● **Prompt**:
The expected reply is all of the data, returned exactly.

Extracted records:
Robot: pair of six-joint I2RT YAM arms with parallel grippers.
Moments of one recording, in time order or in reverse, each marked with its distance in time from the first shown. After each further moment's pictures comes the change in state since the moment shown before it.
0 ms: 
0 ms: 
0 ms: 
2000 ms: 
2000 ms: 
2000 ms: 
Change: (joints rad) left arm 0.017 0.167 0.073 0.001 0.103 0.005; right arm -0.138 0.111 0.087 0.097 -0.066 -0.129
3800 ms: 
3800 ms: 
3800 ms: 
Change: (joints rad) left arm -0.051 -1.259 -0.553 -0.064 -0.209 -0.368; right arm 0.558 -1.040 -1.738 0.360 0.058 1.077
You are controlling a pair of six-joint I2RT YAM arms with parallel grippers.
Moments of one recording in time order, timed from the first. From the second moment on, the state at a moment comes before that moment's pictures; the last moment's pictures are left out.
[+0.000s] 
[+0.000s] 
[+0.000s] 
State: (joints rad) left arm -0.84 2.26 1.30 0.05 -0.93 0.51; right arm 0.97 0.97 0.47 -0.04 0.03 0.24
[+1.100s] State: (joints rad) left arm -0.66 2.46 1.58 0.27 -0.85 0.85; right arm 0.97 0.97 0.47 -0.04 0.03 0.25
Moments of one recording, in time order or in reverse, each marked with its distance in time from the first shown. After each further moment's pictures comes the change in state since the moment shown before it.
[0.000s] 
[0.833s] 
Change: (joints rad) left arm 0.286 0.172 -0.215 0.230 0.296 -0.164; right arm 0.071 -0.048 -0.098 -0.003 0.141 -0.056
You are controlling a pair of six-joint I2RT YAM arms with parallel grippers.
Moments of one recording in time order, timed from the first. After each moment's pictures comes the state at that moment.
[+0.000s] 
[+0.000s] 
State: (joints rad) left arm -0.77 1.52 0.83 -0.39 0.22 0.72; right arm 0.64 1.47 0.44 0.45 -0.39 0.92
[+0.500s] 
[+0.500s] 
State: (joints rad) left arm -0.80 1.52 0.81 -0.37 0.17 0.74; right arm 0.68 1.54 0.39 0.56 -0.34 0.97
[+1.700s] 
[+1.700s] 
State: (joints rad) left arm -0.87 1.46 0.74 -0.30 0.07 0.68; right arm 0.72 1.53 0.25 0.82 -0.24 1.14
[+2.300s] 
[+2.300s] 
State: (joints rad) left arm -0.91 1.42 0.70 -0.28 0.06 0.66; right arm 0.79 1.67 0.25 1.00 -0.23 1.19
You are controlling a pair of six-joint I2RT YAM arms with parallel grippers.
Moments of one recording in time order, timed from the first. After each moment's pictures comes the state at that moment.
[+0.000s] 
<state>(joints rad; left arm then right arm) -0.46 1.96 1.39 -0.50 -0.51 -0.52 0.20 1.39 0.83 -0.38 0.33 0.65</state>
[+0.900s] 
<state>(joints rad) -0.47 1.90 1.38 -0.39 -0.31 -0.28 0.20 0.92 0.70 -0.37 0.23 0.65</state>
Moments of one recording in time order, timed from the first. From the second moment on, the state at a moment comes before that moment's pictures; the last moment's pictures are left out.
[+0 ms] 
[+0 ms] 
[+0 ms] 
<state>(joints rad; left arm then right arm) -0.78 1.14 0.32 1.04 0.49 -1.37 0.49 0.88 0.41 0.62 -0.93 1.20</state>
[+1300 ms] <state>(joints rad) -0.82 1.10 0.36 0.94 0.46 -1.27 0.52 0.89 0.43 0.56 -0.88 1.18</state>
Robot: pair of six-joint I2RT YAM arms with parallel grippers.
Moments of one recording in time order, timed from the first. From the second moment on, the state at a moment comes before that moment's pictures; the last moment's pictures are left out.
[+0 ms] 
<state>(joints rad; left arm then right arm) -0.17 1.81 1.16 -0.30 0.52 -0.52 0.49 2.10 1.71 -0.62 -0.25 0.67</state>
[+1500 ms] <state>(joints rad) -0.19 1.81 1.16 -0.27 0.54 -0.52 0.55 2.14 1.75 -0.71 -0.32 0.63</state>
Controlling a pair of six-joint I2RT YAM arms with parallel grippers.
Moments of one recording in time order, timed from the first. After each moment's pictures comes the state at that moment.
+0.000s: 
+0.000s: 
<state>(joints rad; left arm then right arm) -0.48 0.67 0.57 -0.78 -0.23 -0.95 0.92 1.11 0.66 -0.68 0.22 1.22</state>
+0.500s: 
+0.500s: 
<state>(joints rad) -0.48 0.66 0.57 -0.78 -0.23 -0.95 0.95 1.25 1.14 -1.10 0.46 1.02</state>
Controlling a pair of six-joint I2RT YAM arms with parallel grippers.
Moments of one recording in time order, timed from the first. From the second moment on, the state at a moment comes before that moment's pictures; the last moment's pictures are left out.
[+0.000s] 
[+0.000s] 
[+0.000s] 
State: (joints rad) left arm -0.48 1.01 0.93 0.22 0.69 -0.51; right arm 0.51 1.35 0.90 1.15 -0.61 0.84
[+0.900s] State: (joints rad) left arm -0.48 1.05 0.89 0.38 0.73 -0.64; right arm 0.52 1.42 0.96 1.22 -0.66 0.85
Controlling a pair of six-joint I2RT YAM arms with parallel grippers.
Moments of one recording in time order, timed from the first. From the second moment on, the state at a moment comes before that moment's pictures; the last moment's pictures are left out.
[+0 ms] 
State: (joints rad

● **Task response**:
Robot: pair of six-joint I2RT YAM arms with parallel grippers.
Moments of one recording, in time order or in reverse, each marked with its distance in time from the first shown. After each further moment's pictures comes the change in state since the moment shown before it.
0 ms: 
0 ms: 
0 ms: 
2000 ms: 
2000 ms: 
2000 ms: 
Change: (joints rad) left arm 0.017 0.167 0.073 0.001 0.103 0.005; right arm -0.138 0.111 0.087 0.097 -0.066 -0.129
3800 ms: 
3800 ms: 
3800 ms: 
Change: (joints rad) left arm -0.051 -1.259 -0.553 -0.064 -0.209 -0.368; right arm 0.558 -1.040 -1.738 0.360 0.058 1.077
You are controlling a pair of six-joint I2RT YAM arms with parallel grippers.
Moments of one recording in time order, timed from the first. From the second moment on, the state at a moment comes before that moment's pictures; the last moment's pictures are left out.
[+0.000s] 
[+0.000s] 
[+0.000s] 
State: (joints rad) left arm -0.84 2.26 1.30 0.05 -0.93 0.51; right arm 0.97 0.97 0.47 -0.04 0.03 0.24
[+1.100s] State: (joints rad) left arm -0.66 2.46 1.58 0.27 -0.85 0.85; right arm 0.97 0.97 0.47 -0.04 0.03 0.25
Moments of one recording, in time order or in reverse, each marked with its distance in time from the first shown. After each further moment's pictures comes the change in state since the moment shown before it.
[0.000s] 
[0.833s] 
Change: (joints rad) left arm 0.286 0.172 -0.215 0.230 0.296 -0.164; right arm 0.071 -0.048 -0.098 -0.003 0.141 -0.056
You are controlling a pair of six-joint I2RT YAM arms with parallel grippers.
Moments of one recording in time order, timed from the first. After each moment's pictures comes the state at that moment.
[+0.000s] 
[+0.000s] 
State: (joints rad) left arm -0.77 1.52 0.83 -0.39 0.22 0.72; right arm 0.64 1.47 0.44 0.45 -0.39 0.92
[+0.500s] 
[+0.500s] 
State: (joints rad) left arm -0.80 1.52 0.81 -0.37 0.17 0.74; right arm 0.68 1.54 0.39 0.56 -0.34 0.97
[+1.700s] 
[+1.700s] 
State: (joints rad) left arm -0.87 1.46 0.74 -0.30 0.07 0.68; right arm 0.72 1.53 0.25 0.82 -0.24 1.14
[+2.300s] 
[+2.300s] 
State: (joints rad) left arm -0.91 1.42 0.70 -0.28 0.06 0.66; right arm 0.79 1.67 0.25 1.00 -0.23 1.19
You are controlling a pair of six-joint I2RT YAM arms with parallel grippers.
Moments of one recording in time order, timed from the first. After each moment's pictures comes the state at that moment.
[+0.000s] 
<state>(joints rad; left arm then right arm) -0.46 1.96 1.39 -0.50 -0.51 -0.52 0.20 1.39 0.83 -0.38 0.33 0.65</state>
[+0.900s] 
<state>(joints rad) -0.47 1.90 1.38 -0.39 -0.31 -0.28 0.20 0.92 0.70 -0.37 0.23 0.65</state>
Moments of one recording in time order, timed from the first. From the second moment on, the state at a moment comes before that moment's pictures; the last moment's pictures are left out.
[+0 ms] 
[+0 ms] 
[+0 ms] 
<state>(joints rad; left arm then right arm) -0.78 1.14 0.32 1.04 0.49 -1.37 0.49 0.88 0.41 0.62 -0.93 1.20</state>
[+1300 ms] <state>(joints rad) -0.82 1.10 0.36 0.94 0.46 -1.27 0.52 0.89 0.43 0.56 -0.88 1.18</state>
Robot: pair of six-joint I2RT YAM arms with parallel grippers.
Moments of one recording in time order, timed from the first. From the second moment on, the state at a moment comes before that moment's pictures; the last moment's pictures are left out.
[+0 ms] 
<state>(joints rad; left arm then right arm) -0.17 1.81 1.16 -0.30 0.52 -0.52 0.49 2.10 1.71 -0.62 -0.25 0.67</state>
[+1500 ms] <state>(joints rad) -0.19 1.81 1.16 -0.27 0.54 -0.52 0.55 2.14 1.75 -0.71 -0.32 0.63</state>
Controlling a pair of six-joint I2RT YAM arms with parallel grippers.
Moments of one recording in time order, timed from the first. After each moment's pictures comes the state at that moment.
+0.000s: 
+0.000s: 
<state>(joints rad; left arm then right arm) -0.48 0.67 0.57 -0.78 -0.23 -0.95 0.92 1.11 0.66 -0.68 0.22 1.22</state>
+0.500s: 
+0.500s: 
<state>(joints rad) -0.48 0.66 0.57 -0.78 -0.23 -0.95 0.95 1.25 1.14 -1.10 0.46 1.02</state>
Controlling a pair of six-joint I2RT YAM arms with parallel grippers.
Moments of one recording in time order, timed from the first. From the second moment on, the state at a moment comes before that moment's pictures; the last moment's pictures are left out.
[+0.000s] 
[+0.000s] 
[+0.000s] 
State: (joints rad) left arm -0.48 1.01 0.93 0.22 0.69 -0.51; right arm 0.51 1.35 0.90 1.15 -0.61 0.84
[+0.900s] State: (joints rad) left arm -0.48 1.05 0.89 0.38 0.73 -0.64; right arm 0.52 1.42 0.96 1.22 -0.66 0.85
Controlling a pair of six-joint I2RT YAM arms with parallel grippers.
Moments of one recording in time order, timed from the first. From the second moment on, the state at a moment comes before that moment's pictures; the last moment's pictures are left out.
[+0 ms] 
State: (joints rad

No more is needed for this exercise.